You can imagine how difficult that would make it for the average beach goer like you or me to get out of a rip current – or get caught up in one. At this point, you’re probably wondering how to avoid that particular predicament, right?

As with many things, awareness is key. You need to know what you’re looking for to steer clear of rip currents. Perhaps the biggest red flag is a calm patch of water between two opposing sets of breakers. It may look like a nice, clear path to swim in, but it’s actually the opposite.

If you think you can avoid a rip current by staying in relatively shallow water, think again – experts say most people find themselves in rip currents when they are wading in waist deep water. They go under and come back up only to find they are far from where they originally were.

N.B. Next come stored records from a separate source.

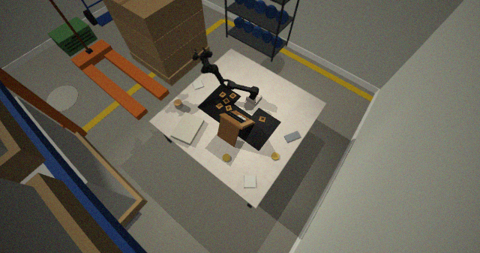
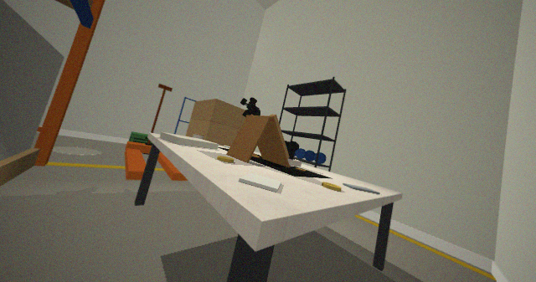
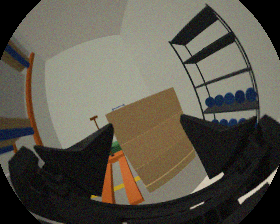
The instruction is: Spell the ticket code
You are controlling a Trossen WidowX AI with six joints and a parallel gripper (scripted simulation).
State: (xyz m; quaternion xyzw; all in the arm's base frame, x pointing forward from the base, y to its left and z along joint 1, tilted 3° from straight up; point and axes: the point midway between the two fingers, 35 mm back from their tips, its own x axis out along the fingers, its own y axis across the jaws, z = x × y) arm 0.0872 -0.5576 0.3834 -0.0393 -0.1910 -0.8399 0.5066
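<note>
Right now the white ticket is 21 cm ahead of my gripper tip, 61 cm to the left of it and 39 cm below it. From my gripper tip the other things lie so: black mat 13 cm ahead, 55 cm to the left, 47 cm below; grey card 8 cm ahead, 111 cm to the left, 46 cm below.
</note>
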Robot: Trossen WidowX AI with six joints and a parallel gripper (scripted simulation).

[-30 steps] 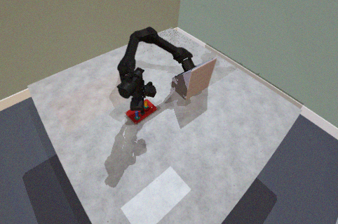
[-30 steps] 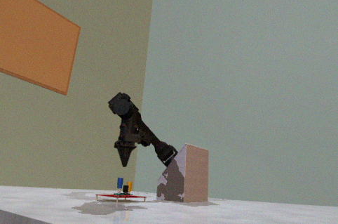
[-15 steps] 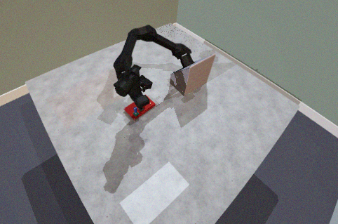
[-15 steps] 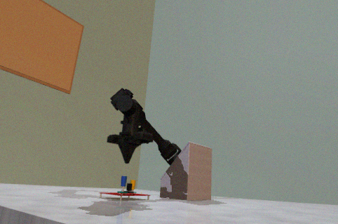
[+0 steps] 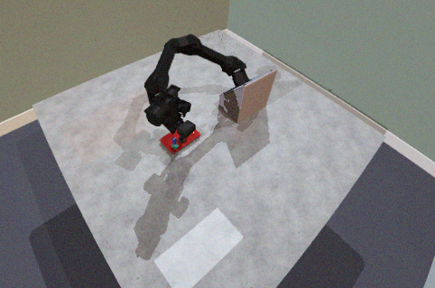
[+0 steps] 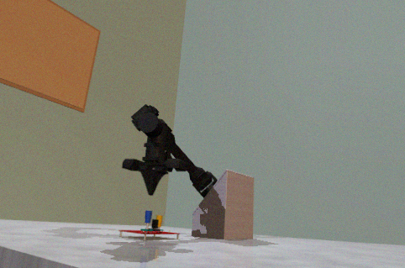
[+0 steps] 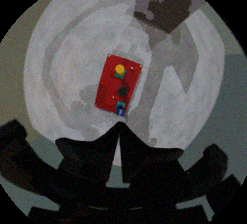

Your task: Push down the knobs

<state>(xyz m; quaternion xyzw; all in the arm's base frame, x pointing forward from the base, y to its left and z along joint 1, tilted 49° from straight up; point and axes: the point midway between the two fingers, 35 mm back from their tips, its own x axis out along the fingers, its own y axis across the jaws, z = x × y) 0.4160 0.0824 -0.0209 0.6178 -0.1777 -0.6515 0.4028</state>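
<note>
The blue knob is 60 mm below my gripper tip. From my gripper tip the other things lie so: yellow knob 80 mm behind, 40 mm to the right, 70 mm below.
</note>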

Enter, staying calm. It’s crucial not to panic if you get caught in a rip current, because it’s going to take all of the energy you have to get out of it. Save you energy and, whatever you do, don’t try swimming against the rip current to try to get back to shore. It won’t work, and you’ll just exhaust yourself.

Rather, the National Oceanic and Atmospheric Administration (NOAA) and the United States Lifesaving Association (USLA) both recommend swimming parallel to the shore if you can. If you can do that and get out of the current, then you can turn and swim straight for shore.

If swimming parallel and getting out of the current is causing you to struggle too much, you might have to go with the flow, so to speak. What does this entail? Floating or treading water until the current naturally lets you go at some point. When that happens, you’ll be free to head back to shore.

And if you happen to see someone caught in a rip current, it’s better not to try to save them. Yes, that’s the altruistic thing to do and, for most people, it’s the instinct that kicks in first. However, the very best thing you can do for that person in that moment is to call 911 or find a flotation device to toss in their direction. What you don’t want is to get pulled in the rip current too and find both of you drifting out to sea, exhausted and scared.

When in doubt, just remember to stay calm. Keeping your wits about you is one of the best defenses one can have when facing a rip current.